On my Twins Birthday this year, as I was thinking about the last 5 years of my life, from their births, to the hospital stays, frequent trips on Life Flight, over 45 surgeries, losing our Dawson, continuing on in taking care of Mallory's needs and much more, this came to my mind. I felt inspired to write it down. I wanted to share it with you.....
Five years ago today I was afraid...scratch that, more like scared out of my mind! I was minutes away from embarking on the hardest most trying, seemingly impossible at times, most wonderful and amazing experience of my life, thus far.
Hindsight is a beautiful thing! Moving forward I only saw one piece at a time. Looking back I can see the entire painting.

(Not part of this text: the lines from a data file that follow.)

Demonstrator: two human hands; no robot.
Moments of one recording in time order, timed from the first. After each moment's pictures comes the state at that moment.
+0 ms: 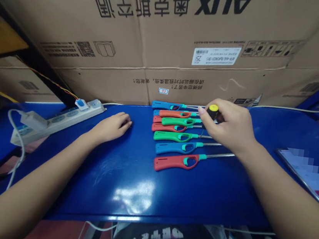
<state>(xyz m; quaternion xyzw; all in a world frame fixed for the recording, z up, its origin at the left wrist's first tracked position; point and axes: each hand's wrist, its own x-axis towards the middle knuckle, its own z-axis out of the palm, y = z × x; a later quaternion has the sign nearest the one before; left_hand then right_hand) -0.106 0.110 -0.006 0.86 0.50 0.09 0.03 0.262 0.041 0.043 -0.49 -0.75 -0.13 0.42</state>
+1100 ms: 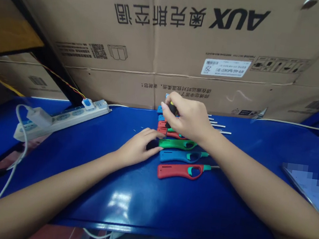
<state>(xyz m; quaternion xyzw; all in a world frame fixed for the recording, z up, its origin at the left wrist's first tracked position) -0.037 0.061 -0.029 0.89 0.33 0.28 0.15 0.170 0.083 0.061 -0.39 -0.83 -0.12 0.38</state>
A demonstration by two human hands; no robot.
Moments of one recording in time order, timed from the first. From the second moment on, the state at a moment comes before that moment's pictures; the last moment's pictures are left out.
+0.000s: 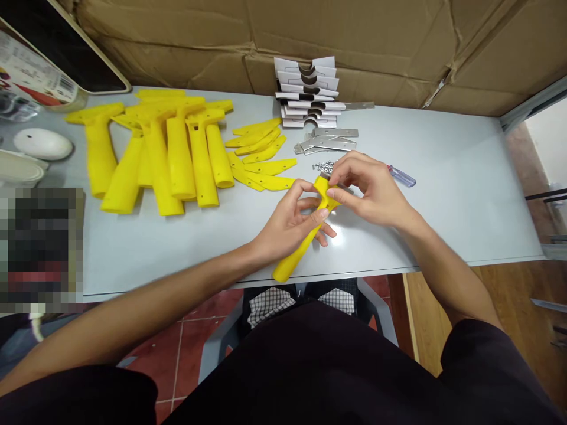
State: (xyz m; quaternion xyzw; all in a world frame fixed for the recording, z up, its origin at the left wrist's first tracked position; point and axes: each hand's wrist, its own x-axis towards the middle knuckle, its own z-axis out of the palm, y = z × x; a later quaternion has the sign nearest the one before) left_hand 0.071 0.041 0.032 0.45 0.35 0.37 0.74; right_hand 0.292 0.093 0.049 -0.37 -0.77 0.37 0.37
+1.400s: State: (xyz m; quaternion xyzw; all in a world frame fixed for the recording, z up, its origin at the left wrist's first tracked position) left_hand 0.077 0.047 0.034 0.29 0.40 0.46 0.74; right_hand 0.333 0.104 0.074 -0.38 -0.88 0.22 0.20
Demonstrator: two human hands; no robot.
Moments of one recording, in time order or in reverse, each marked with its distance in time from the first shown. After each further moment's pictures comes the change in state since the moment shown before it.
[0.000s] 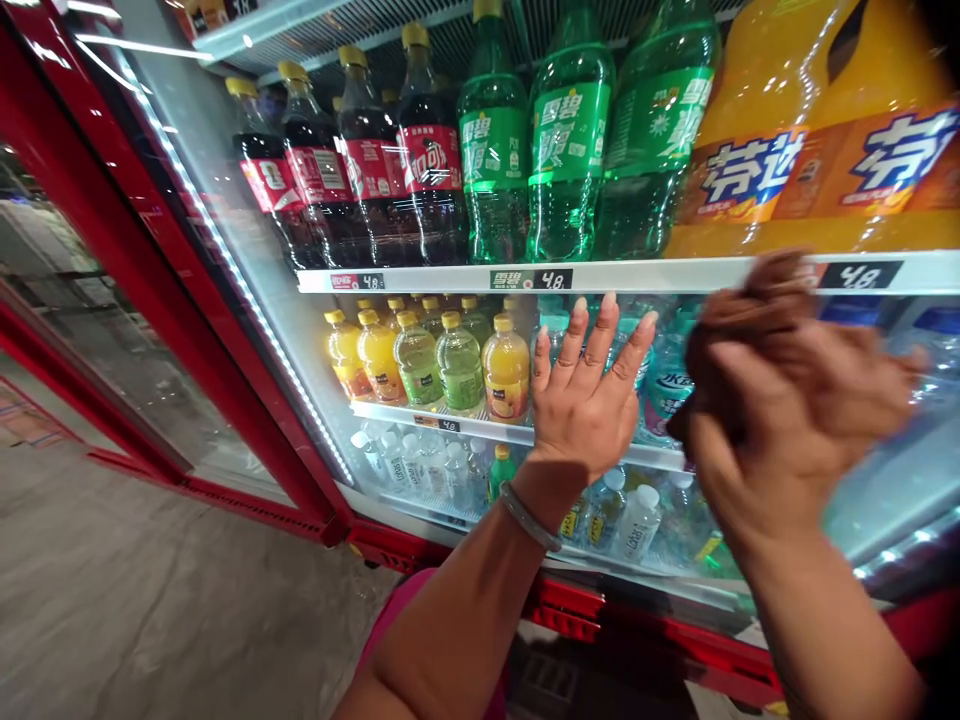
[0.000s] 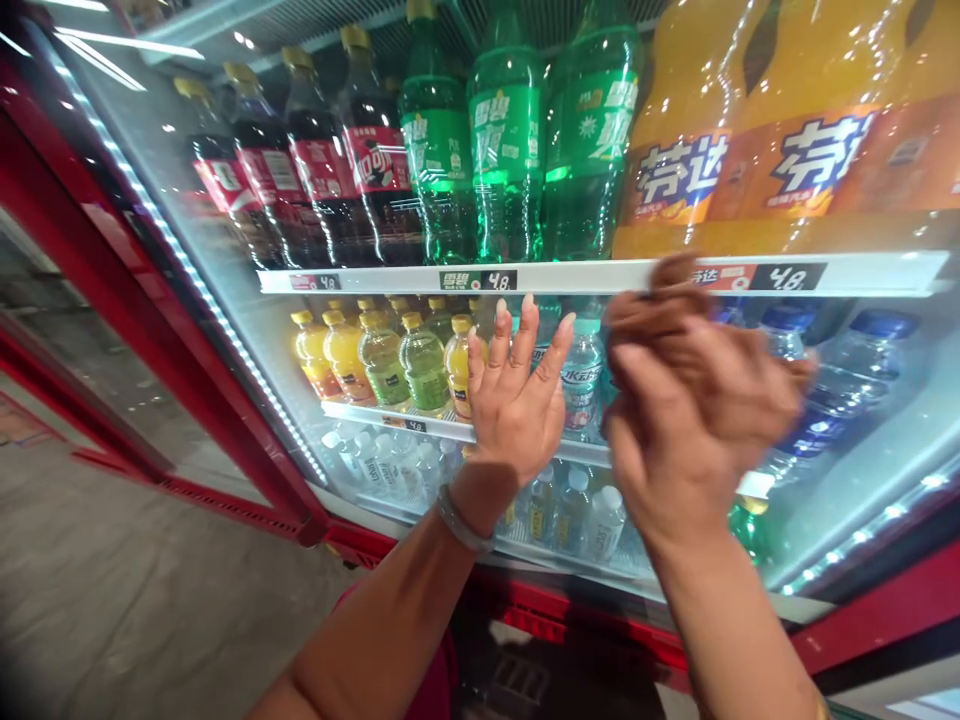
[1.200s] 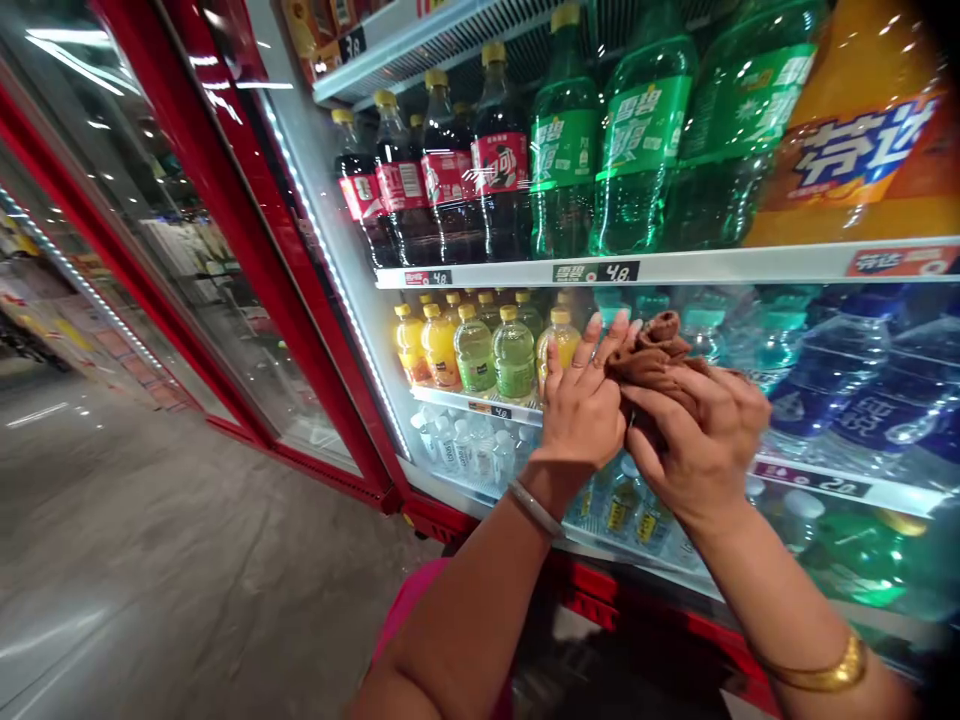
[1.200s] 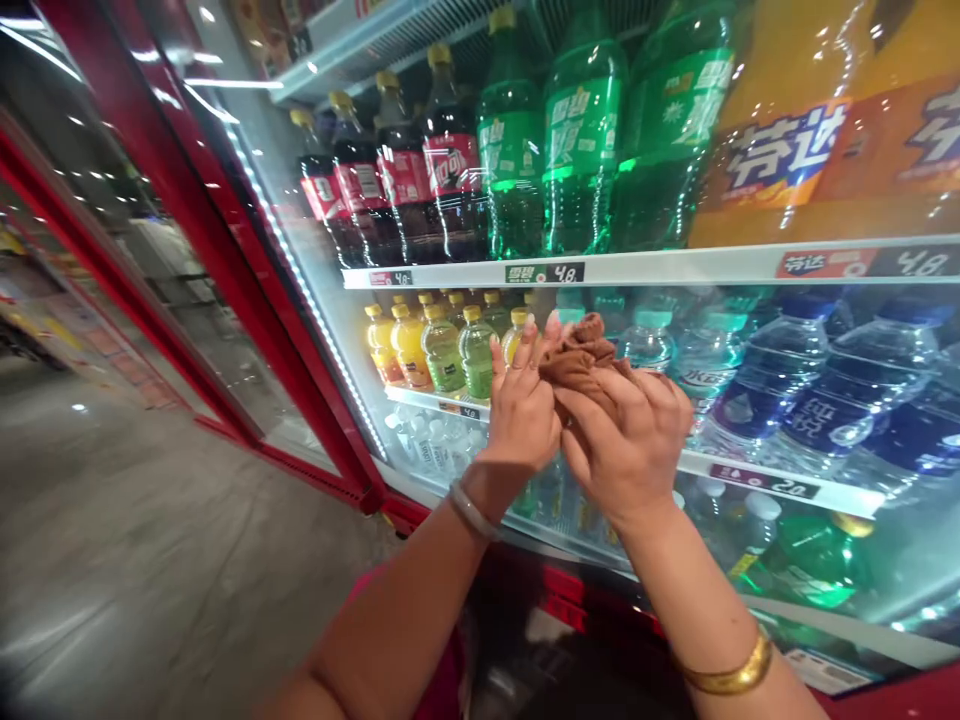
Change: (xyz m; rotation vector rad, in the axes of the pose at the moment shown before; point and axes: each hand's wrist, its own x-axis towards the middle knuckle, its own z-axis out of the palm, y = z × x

It is beautiful! More than that, it is glorious. The painter...a careful hand. Knowing what to add to the painting at just the right time. Sometimes the strokes were soft and sometimes blotted heavily. All the while every single application was filled with a love beyond anything earthly comprehensible. It is Celestial. Complete. Consuming. It is able to soothe a heavy heart and wrap the painting in an all encompassing compassion. The feeling of a tender parent, hoping we will stay true and endure, because only He knows the finished product. He knows how vital each stroke is. No matter how difficult. So he proceeds gently. Until it is finished.
Yes, stepping back and looking at what He has created of this once so much less that perfect canvas...it is beautiful! More strokes will, I am sure, be added from time to time. However, my new perspective on what is being created, tells me that in time, the painting, only because of His hand, will be complete. Without flaw. Perfect. If I will be be still and know that He is the Master, I am His creation, and through Him, only through Him, I will become His masterpiece.